As variantes do molnupiravir são perigosas?
Os cientistas teorizaram que variantes preocupantes do COVID-19 podem surgir naturalmente em pessoas imunocomprometidas. Em geral, as pessoas que têm o sistema imunológico comprometido podem ter mais dificuldade em eliminar infecções. Isso pode deixar o vírus COVID-19 a arder nos seus corpos, dando mais tempo para evoluir e replicar-se.
Um estudo de 2022 que ainda não foi revisado por pares relatou que cinco pessoas imunocomprometidas tratadas com molnupiravir começaram a produzir vírus mutantes poucos dias após o tratamento.
“Nosso estudo demonstra que este antiviral comumente usado pode ‘sobrecarregar’ a evolução viral em pacientes imunocomprometidos, gerando potencialmente novas variantes e prolongando a pandemia”, concluíram os autores.
Sanderson disse que sua equipe não estudou diretamente o estado imunológico dos indivíduos nos bancos de dados de sequenciamento. Mas reconhecem que as pessoas tratadas com molnupiravir observam frequentemente alguma redução na sua carga viral e podem ser menos propensas a desenvolver doenças crónicas. É possível, dizem os autores, que as variantes decorrentes da infecção crónica sejam mais adequadas do que as relacionadas com o molnupiravir.

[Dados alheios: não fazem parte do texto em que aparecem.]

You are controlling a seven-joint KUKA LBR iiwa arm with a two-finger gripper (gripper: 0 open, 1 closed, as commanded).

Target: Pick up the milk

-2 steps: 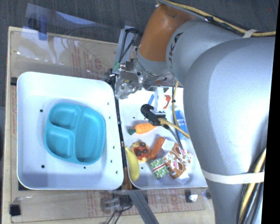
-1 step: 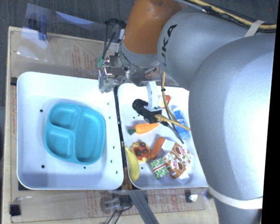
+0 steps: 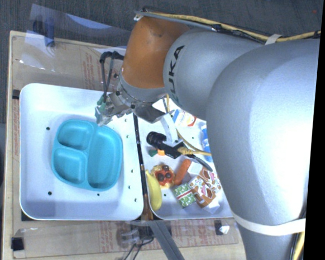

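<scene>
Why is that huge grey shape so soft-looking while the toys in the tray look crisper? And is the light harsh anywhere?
In the camera view, the grey arm sits nearest the lens, so it blurs and hides much of the right bin; the blue divided plate and banana look sharper. Lighting is soft and even, with mild sheen on the arm and the left bin, and faint shadows.

Arm stretched in from right.
Grey arm (image 3: pixel 253 117) filled the right side, orange band (image 3: pixel 149 50) above the wrist; gripper (image 3: pixel 103 115) pointed down at the left, low.
</scene>
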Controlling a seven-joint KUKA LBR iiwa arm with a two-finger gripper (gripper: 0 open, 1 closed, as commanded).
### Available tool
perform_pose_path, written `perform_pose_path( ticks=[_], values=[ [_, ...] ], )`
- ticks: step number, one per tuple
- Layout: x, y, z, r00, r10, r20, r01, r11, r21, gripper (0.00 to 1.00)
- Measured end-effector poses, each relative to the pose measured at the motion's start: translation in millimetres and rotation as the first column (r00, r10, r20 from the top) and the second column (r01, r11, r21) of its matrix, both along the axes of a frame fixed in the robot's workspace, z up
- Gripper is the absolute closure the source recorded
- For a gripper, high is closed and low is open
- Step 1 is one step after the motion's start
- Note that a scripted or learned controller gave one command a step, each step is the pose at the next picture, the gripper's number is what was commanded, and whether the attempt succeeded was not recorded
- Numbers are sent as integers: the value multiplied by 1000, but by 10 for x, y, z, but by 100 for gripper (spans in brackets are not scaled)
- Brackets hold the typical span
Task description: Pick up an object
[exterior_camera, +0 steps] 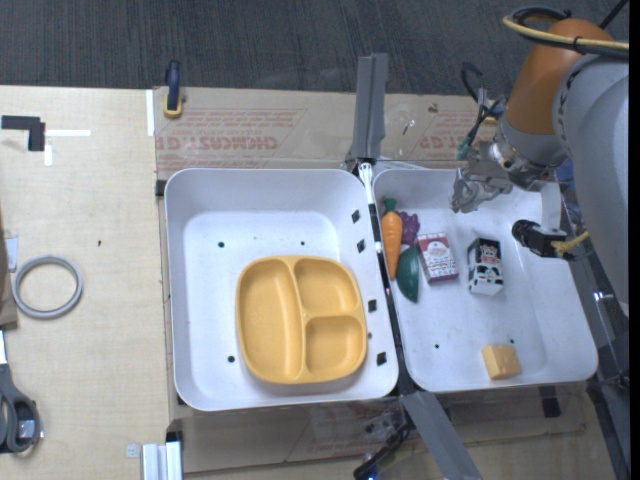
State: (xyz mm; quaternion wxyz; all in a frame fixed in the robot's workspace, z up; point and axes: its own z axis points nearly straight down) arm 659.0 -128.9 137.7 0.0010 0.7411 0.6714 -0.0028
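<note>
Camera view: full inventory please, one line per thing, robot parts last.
Bins: 2, white, side by side on the bench.
Divided plate: 1, yellow, three compartments, in the left bin.
Toy carrot: 1, orange, right bin by its left wall.
Green toy vegetable: 1, dark green, just below the carrot.
Small red box: 1, red and white, right bin, middle.
Small carton: 1, black and white, right of the red box.
Tan block: 1, right bin, near corner.
Tape roll: 1, grey, bench at left.
Scissors: 1, bench's lower left.
Clamp: 1, blue and yellow, bench's far edge.
Gripper: 1, grey, above the right bin's far end.
</note>
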Motion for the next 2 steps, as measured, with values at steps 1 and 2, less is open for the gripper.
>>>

Ele acrescentou que é improvável que o molnupiravir tenha contribuído para as variantes circulantes. As mutações observadas nas variantes Omicron não são as mesmas observadas nas variantes associadas ao molnupiravir.
“Há um alto grau de incerteza sobre o que poderá acontecer no futuro”, disse Sanderson.

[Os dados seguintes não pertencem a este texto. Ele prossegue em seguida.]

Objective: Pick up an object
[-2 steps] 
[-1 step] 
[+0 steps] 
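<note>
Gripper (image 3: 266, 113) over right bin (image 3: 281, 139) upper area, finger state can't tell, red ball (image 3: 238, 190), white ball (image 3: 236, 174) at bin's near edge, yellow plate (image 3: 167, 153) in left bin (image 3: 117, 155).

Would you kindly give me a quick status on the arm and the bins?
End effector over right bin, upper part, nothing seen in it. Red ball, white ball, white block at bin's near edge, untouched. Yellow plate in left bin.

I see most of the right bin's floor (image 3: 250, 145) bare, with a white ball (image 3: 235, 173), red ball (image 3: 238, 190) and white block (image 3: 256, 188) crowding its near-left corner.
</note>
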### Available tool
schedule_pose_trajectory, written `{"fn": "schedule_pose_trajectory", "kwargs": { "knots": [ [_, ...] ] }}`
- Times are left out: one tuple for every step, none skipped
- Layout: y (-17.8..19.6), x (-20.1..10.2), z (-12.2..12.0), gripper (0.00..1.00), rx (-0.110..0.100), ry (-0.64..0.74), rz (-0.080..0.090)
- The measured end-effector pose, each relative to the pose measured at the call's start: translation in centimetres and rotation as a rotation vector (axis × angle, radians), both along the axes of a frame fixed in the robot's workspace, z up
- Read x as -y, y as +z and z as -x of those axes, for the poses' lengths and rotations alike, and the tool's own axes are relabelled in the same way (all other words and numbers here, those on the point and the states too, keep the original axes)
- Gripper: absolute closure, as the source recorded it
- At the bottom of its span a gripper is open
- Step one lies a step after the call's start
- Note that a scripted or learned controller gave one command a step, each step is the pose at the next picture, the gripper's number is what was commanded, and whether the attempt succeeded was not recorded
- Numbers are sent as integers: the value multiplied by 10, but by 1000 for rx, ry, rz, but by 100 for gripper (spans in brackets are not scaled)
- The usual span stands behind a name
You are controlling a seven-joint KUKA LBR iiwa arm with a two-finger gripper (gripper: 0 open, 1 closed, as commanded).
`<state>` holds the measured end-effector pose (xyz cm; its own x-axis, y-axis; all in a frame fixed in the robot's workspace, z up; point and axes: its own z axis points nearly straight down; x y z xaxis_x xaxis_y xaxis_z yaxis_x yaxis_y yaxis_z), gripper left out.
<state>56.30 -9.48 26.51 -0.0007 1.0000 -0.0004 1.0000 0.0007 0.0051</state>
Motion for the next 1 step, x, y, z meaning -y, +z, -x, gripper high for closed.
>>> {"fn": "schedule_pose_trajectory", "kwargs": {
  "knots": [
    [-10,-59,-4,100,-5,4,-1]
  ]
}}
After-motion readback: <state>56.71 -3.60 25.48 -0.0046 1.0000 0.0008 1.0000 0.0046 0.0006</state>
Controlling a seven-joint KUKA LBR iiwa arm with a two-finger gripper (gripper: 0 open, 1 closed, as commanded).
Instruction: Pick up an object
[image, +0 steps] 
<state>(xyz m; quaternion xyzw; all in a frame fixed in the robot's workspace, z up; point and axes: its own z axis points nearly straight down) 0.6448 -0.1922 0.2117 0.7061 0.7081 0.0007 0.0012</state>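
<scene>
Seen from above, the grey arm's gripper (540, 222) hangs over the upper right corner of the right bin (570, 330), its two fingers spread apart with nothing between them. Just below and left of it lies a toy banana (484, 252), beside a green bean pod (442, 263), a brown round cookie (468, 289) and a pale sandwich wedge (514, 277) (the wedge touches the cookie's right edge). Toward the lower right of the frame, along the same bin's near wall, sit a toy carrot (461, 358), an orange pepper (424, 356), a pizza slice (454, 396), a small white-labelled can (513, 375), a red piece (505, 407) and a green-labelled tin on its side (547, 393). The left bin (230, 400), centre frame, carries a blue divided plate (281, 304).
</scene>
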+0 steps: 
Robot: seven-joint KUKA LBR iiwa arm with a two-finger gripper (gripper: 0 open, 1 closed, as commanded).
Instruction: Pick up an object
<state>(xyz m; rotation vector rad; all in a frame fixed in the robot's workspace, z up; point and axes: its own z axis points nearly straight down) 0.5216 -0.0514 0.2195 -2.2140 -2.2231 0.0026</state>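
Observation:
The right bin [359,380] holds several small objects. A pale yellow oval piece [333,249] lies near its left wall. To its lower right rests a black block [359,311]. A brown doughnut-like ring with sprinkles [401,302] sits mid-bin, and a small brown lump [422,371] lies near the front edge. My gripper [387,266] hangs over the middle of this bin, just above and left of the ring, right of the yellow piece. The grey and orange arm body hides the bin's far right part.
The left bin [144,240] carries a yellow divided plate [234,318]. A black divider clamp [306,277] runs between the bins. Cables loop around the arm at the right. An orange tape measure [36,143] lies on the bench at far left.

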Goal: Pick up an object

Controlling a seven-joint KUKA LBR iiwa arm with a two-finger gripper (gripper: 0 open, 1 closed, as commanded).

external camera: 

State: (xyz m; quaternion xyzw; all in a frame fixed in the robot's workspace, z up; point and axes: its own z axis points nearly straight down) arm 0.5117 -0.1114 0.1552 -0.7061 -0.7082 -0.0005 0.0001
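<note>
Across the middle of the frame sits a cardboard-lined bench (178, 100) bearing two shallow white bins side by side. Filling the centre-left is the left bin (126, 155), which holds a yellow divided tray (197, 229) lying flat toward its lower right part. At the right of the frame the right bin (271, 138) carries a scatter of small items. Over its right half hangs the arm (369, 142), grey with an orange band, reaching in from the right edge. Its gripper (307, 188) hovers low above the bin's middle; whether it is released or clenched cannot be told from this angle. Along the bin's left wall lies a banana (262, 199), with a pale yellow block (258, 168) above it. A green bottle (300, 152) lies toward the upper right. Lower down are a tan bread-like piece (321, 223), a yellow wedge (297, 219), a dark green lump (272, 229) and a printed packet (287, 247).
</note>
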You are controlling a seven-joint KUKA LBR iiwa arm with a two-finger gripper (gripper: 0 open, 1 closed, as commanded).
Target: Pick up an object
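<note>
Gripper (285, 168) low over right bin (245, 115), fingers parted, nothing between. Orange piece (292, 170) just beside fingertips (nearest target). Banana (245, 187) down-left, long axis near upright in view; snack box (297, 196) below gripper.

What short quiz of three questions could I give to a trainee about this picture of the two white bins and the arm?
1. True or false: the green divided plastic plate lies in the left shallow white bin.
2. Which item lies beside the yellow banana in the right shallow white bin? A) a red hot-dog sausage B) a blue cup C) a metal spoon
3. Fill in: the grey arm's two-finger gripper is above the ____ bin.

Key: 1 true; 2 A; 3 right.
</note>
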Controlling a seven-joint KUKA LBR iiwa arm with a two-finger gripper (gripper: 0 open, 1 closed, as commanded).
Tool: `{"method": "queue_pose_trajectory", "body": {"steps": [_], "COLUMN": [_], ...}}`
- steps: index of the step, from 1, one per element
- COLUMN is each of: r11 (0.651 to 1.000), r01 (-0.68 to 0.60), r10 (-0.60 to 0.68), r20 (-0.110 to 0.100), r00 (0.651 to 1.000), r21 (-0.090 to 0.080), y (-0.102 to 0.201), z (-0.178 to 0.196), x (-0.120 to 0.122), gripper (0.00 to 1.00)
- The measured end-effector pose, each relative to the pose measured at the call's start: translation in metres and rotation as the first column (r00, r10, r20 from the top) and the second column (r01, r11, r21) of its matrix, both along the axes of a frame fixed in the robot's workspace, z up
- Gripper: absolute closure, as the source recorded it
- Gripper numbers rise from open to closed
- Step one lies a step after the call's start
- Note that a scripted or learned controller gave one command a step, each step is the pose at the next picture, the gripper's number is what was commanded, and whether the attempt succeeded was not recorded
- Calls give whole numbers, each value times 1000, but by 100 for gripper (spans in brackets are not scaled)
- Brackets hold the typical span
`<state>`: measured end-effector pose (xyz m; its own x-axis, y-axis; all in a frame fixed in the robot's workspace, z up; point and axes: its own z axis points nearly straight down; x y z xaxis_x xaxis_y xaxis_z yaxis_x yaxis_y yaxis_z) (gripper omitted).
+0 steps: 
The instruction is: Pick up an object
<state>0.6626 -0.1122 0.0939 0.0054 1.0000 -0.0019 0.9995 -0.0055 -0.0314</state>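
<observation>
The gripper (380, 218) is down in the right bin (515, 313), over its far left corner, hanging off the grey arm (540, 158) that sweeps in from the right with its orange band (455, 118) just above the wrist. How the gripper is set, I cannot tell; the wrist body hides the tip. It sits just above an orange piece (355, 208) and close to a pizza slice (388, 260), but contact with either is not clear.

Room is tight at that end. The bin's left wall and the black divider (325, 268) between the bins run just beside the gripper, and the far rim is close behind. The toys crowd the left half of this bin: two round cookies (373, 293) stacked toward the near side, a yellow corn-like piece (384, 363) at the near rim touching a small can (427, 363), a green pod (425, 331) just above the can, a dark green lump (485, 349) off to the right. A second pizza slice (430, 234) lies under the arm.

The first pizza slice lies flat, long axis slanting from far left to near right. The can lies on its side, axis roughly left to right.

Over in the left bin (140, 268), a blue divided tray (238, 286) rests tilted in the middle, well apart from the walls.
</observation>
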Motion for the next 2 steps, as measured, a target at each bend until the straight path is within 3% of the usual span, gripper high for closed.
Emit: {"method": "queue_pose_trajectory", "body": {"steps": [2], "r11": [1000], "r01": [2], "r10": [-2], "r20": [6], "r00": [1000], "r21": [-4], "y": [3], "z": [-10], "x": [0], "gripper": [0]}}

Você deve evitar o uso de molnupiravir?
Para começar, o molnupiravir não é uma droga muito potente. Um grande estudo de dezembro de 2022 mostrou que o tratamento com molnupiravir não teve efeito significativo na hospitalização ou morte de pacientes com COVID-19.
Haseltine disse que simpatiza com os médicos que tratam de pacientes imunocomprometidos ou em risco de doença grave porque restam poucas opções de tratamento. Paxlovid, o único outro antiviral oral no mercado, continua a ser a opção de medicamento mais eficaz.

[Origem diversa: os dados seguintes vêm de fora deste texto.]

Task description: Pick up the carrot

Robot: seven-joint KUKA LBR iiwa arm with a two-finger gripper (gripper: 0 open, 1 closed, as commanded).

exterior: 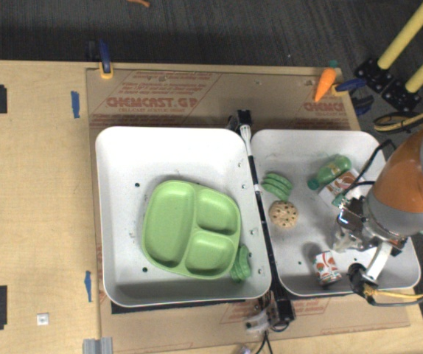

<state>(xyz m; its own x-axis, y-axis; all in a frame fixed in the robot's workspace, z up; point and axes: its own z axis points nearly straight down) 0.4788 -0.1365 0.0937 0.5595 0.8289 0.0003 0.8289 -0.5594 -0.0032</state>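
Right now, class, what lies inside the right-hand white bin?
The right bin holds a green ridged toy, a speckled cookie, a green bottle and a small can. The arm covers its right part.

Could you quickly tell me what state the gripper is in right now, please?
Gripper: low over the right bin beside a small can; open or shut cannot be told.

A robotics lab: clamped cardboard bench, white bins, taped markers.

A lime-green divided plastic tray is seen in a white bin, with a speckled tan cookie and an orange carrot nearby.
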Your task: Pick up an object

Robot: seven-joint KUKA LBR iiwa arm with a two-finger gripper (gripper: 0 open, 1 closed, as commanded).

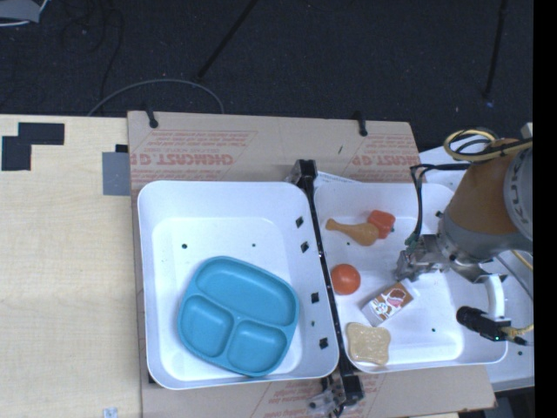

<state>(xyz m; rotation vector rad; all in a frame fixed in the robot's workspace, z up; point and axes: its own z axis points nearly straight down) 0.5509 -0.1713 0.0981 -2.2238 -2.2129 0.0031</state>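
Note:
In the right bin lie a tan chicken drumstick, a small red-orange piece beside it, an orange-red ball, a small printed packet and a slice of toast. My gripper hangs low over the right bin, just above and right of the packet, with the grey and orange arm behind it. Nothing shows between the fingers.
The left bin holds a blue divided plate. A black divider with clips runs between the bins. Cardboard lies under both bins. Cables and a black fitting sit at the right.

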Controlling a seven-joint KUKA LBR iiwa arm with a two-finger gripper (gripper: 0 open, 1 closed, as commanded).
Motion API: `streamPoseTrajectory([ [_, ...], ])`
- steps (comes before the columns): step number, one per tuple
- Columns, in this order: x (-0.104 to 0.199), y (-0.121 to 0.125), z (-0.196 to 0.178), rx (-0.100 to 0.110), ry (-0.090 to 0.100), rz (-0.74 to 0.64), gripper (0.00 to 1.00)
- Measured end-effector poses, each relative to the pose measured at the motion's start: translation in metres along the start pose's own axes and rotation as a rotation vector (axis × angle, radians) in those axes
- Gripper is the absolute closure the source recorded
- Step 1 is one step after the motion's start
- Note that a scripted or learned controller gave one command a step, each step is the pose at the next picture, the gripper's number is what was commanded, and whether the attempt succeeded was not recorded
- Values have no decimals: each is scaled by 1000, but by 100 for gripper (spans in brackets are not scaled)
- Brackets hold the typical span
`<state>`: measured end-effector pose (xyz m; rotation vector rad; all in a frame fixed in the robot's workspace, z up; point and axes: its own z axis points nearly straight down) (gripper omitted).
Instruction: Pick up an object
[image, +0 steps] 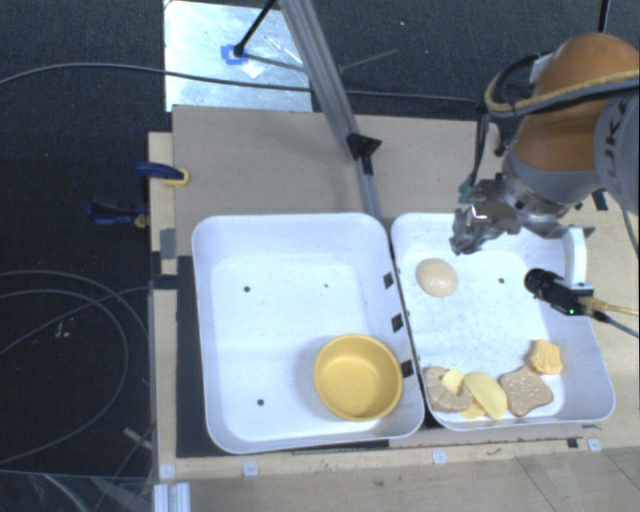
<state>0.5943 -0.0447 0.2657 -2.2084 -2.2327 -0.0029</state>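
Your hand (468, 240) hovers just above the beige egg (436, 277) in the right bin (500, 310) (its grip state you cannot tell).

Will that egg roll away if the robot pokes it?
Probably. The egg looks round and smooth, so a nudge from the gripper could send it wobbling across the flat right bin. Its smooth shell also looks likely to slip between the fingers.
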Motion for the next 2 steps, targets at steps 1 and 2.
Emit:
streamPoseTrajectory([
  [1,54,-20,16,1,0,0,100],
  [2,105,-43,30,2,0,0,100],
])
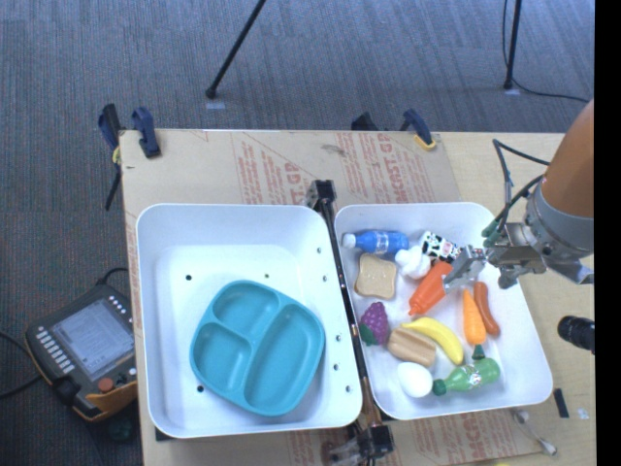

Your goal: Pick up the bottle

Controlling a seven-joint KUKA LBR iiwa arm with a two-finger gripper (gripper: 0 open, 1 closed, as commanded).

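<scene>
A blue bottle [378, 242] with a white cap lies on its side at the back left of the right bin [539, 357]. A green bottle [469, 377] lies near that bin's front right corner. An orange bottle-like toy [427, 291] lies slanted in the middle. My gripper [486, 271] hangs over the right part of this bin, just right of the orange toy and above the top ends of two carrots [475, 316]. Its fingers [465, 266] stand open with nothing held between them.
The right bin also holds a slice of toast [375, 276], purple grapes [375, 322], a banana [437, 336], a white egg [415, 380] and a small cow figure [439, 248]. The left bin [170, 231] holds a blue divided plate [257, 346]. A pendant [82, 343] lies left of the bench.
</scene>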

“Para um medicamento que é, na melhor das hipóteses, marginalmente eficaz – e há muito poucos dados de que o medicamento seja eficaz no tratamento das pessoas que mais precisam dele – penso que as preocupações de que possa criar uma estirpe nova e mais perigosa de pessoas imunossuprimidas é bastante real”, acrescentou.
Haseltine enfatizou que os EUA deveriam investir no desenvolvimento de novos medicamentos para tratar a COVID-19.
“Não temos esses medicamentos e não vejo esforço em nenhum lugar do mundo para desenvolvê-los”, disse Haseltine.
Esta semana, os pesquisadores anunciaram resultados positivos de um grande ensaio clínico de fase 3 que testou a eficácia de um novo tratamento. Uma dose do novo antiviral, chamado interferon lambda, evitou 51% das hospitalizações entre as pessoas que foram vacinadas – um grupo que não viu muitos benefícios com outras opções de medicamentos. No entanto, o tratamento pode não estar disponível aqui tão cedo. A FDA rejeitou o pedido de autorização das empresas na primavera passada porque nenhum braço do estudo foi conduzido nos Estados Unidos.
O que isso significa para você
O molnupiravir ainda está autorizado pelo FDA e não há novos dados que indiquem que não seja seguro para os pacientes. Converse com seu médico sobre suas opções de tratamento se você tiver alto risco de complicações graves de COVID-19.
As informações neste artigo são atuais na data listada, o que significa que informações mais recentes podem estar disponíveis quando você ler isto. Para as atualizações mais recentes sobre o COVID-19, visite nossa página de notícias sobre coronavírus.